* Task to complete
Begin at the line below that holds "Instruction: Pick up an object" and end at the line that holds "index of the", transcribing each line exactly and skipping any picture.

:: Dataset content ::

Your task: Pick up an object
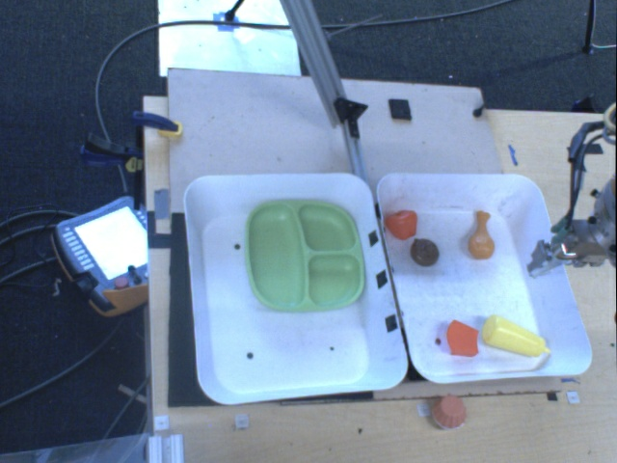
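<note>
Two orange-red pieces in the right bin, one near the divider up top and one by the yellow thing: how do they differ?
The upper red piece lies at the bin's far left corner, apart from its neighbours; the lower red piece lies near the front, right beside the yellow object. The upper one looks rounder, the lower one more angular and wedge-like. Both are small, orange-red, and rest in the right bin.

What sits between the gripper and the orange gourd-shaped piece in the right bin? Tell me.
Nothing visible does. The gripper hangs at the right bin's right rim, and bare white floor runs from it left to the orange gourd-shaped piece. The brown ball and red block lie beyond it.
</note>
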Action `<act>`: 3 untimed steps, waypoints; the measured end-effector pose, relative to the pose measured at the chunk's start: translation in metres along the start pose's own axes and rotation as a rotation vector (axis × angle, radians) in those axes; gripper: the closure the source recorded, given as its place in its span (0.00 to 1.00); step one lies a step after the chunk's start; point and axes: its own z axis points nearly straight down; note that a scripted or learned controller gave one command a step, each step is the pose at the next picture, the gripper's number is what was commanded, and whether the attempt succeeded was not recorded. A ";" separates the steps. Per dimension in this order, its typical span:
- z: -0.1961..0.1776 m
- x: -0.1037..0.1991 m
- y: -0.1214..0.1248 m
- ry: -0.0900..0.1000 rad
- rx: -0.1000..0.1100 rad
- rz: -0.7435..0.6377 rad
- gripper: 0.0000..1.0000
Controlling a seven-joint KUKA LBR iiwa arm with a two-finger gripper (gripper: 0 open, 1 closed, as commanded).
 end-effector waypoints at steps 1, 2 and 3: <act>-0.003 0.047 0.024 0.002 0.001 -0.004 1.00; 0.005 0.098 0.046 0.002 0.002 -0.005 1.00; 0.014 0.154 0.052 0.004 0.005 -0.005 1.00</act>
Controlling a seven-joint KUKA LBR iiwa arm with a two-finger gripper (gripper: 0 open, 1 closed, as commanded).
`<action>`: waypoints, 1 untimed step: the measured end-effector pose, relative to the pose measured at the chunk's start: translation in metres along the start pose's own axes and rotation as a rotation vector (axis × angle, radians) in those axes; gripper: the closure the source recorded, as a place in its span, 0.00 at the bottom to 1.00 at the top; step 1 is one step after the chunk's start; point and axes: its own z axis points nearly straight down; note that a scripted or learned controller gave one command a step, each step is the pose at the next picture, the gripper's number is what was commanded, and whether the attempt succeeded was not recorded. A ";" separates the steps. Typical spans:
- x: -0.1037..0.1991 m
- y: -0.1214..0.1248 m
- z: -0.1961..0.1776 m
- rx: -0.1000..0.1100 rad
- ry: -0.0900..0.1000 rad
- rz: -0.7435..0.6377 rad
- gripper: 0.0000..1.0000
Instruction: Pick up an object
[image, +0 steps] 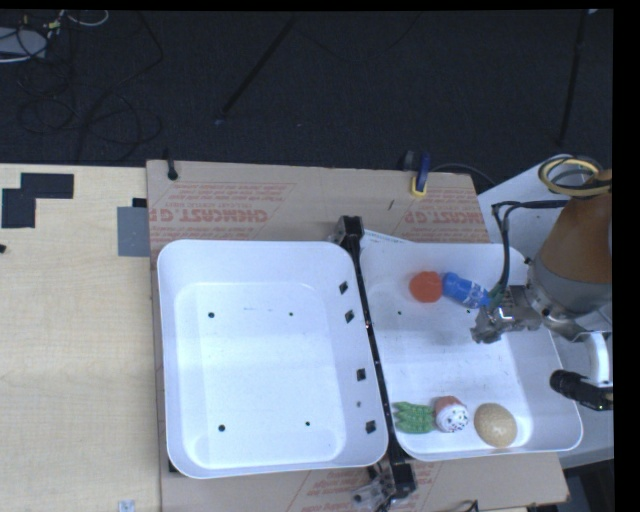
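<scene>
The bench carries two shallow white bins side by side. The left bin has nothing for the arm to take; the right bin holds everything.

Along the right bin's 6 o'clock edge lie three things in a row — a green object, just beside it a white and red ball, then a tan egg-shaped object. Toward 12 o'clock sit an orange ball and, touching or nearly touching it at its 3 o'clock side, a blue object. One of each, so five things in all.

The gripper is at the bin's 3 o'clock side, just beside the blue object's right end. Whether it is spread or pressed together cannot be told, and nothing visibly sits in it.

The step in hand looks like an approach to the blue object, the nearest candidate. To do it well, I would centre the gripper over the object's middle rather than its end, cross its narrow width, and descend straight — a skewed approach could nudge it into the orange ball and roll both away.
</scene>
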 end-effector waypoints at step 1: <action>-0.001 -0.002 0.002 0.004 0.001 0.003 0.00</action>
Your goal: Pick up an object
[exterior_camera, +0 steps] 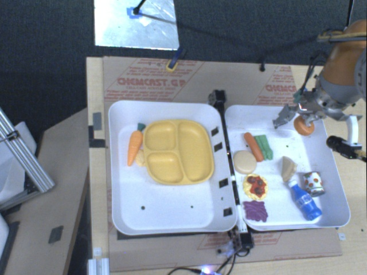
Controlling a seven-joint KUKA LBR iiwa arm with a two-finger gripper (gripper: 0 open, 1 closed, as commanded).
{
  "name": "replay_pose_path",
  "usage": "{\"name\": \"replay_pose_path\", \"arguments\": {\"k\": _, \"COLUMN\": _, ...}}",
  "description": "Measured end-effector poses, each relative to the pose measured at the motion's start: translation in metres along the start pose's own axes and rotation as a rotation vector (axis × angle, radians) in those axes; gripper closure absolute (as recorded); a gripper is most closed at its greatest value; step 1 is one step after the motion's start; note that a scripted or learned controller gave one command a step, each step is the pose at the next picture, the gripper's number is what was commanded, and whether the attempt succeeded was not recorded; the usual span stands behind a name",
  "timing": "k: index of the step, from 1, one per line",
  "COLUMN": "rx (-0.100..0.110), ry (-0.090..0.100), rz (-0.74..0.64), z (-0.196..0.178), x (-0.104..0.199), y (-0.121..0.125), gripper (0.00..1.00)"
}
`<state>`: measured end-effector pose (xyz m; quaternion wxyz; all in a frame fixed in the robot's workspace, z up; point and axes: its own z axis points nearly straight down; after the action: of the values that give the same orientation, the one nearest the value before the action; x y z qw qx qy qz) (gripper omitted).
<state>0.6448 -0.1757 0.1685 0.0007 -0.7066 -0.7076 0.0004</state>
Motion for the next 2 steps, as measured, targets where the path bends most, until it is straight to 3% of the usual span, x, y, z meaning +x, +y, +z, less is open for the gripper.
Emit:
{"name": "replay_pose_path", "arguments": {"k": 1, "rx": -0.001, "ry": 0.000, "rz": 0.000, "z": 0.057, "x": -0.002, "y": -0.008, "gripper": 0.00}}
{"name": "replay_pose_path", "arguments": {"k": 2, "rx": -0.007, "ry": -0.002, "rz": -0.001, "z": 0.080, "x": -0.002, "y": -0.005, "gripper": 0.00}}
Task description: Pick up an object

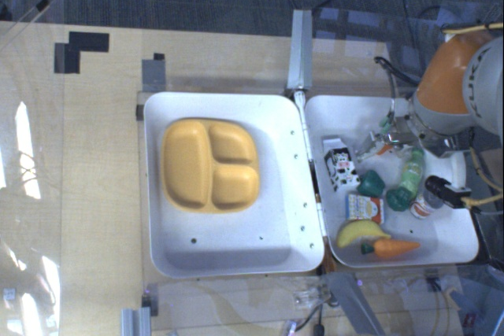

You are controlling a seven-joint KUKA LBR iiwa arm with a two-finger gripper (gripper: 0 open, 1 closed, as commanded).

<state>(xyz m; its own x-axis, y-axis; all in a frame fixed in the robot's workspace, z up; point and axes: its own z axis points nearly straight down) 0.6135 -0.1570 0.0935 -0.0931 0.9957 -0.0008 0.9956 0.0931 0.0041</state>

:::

* Result below
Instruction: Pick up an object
[image, +0 steps] 
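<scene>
The bench carries two shallow white bins side by side. The left bin has nothing for the arm to take; the right bin holds everything.

Along the right bin's 6 o'clock edge lie three things in a row — a green object, just beside it a white and red ball, then a tan egg-shaped object. Toward 12 o'clock sit an orange ball and, touching or nearly touching it at its 3 o'clock side, a blue object. One of each, so five things in all.

The gripper is at the bin's 3 o'clock side, just beside the blue object's right end. Whether it is spread or pressed together cannot be told, and nothing visibly sits in it.

The step in hand looks like an approach to the blue object, the nearest candidate. To do it well, I would centre the gripper over the object's middle rather than its end, cross its narrow width, and descend straight — a skewed approach could nudge it into the orange ball and roll both away.
</scene>
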 end-effector waypoints at step 1: <action>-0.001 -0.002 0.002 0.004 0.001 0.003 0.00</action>
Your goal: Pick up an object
[exterior_camera, +0 steps] 
Controlling a seven-joint KUKA LBR iiwa arm with a two-finger gripper (gripper: 0 open, 1 closed, as commanded).
{
  "name": "replay_pose_path",
  "usage": "{\"name\": \"replay_pose_path\", \"arguments\": {\"k\": _, \"COLUMN\": _, ...}}",
  "description": "Measured end-effector poses, each relative to the pose measured at the motion's start: translation in metres along the start pose's own axes and rotation as a rotation vector (axis × angle, radians) in those axes; gripper closure absolute (as recorded); a gripper is most closed at its greatest value; step 1 is one step after the motion's start; note that a scripted or learned controller gave one command a step, each step is the pose at the next picture, the gripper's number is what was commanded, and whether the attempt succeeded was not recorded; the usual span stands behind a name",
  "timing": "k: index of the step, from 1, one per line",

The work on this exercise is complete.